**About this exercise:**
Search the entries below for the word "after" and copy each line that has it.

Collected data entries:

◇ ◇ ◇

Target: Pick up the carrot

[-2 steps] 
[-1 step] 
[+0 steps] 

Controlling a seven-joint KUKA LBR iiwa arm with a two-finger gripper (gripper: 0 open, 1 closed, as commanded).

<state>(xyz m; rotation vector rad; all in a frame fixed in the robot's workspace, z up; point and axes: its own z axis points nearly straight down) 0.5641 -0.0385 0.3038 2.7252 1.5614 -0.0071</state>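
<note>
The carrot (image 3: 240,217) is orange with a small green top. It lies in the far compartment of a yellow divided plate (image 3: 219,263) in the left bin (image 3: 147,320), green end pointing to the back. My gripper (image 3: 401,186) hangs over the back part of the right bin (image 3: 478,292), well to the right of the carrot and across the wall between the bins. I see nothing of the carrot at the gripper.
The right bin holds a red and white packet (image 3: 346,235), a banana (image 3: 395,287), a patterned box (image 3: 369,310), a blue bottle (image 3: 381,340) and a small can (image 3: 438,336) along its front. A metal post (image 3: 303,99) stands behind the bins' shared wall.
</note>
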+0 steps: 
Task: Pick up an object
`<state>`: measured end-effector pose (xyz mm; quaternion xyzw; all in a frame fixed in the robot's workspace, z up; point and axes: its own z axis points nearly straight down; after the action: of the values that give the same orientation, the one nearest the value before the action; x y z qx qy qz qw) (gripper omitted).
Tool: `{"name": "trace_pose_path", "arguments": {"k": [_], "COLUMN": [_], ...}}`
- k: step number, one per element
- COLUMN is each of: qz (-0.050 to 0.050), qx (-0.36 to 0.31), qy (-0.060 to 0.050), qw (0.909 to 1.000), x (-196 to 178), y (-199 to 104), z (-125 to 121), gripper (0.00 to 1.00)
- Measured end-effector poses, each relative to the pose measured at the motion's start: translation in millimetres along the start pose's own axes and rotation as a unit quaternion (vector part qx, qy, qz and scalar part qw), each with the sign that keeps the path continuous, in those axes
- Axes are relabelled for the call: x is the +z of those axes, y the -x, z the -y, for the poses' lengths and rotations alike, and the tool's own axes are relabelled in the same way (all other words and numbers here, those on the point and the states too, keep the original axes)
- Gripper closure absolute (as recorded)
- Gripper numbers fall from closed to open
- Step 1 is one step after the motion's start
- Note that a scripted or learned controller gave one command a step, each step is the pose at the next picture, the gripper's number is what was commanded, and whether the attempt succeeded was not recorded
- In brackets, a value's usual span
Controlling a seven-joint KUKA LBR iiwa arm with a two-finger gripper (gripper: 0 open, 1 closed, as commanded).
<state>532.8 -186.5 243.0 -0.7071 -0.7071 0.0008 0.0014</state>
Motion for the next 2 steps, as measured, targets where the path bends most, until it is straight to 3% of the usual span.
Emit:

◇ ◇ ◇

**Solution:**
`<state>`: measured end-effector pose (xyz mm; quaternion xyzw; all in a frame fixed in the robot's workspace, z up; point and axes: its own z axis points nearly straight down; after the action: of the values that give the same orientation, the one nearest the value before the action; x y z qx qy qz qw) (gripper omitted).
- Step 1 is one step after the motion's start

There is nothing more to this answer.